Dominant Aggregate Binding Agent Dynamics of Quaternary Ancient Red Soils under Different Land Use Patterns

Abstract

The cementation mechanisms and processes of aggregate binding agents are important in understanding aggregate formation. However, the role of threshold values and the proportions of organic and inorganic binding agents in aggregate formation remain unclear. This research investigated the dominant aggregate binding agent dynamics in a sequence comprising buried ancient red soil unaffected by modern climate changes and human activities, alongside nearby exposed Quaternary ancient red soils subjected to different land use patterns influenced by these factors in northeastern China. By analyzing soil age, aggregate compositions, and organic/inorganic indicators of binding agents, including soil organic matter (SOM), free iron oxide (Fed), poorly crystalline iron oxide (Feo), crystalline iron oxide (Fed-Feo), and total clay particles (TCL), we determined the relative contributions of different binding agents using redundancy analysis (RDA).
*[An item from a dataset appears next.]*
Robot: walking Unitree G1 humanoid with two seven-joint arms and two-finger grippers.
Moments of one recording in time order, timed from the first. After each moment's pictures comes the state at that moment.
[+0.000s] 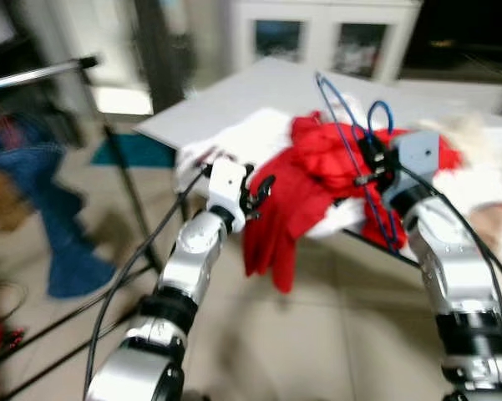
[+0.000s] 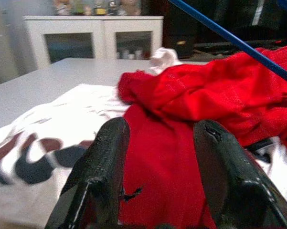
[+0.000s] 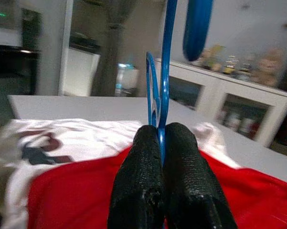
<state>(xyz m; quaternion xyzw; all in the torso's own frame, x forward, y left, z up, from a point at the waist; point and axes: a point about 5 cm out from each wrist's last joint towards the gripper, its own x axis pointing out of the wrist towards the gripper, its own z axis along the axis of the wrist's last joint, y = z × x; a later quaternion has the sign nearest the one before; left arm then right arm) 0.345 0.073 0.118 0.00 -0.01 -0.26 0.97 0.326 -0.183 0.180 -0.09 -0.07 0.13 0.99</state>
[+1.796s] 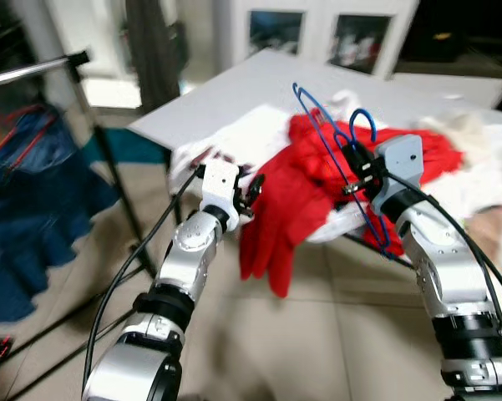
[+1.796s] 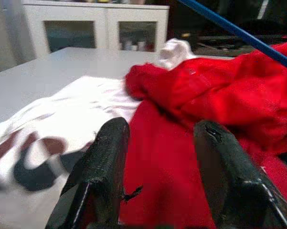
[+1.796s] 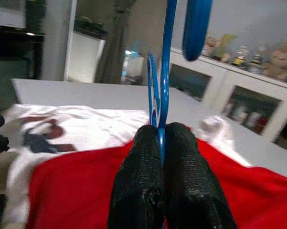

The results revealed that the buried ancient red soil did not contain dominant binding agents in the aggregate formation before 91.01 ka BP. Due to denudation, the buried ancient red soil was exposed at the surface and experienced the importation of soil organic matter, weathering of silicate-bound iron oxides, and crystallization of poorly crystalline iron oxides resulting from the effects of different land use patterns from 91.01 ka to the present. Under the influence of binding agent dynamics, dominant binding agents in the exposed Quaternary ancient red soils’ aggregate formation changed into SOM and Fed. When the C/(Fed-Feo) molar ratio was less than 2.13, Fed-Feo was the dominant aggregate binding agent. When the C/(Fed-Feo) molar ratio was greater than 2.13, SOM was the dominant aggregate binding agent. The results of this study improve our understanding of aggregate formation and the relationship between soil organic matter and iron oxides.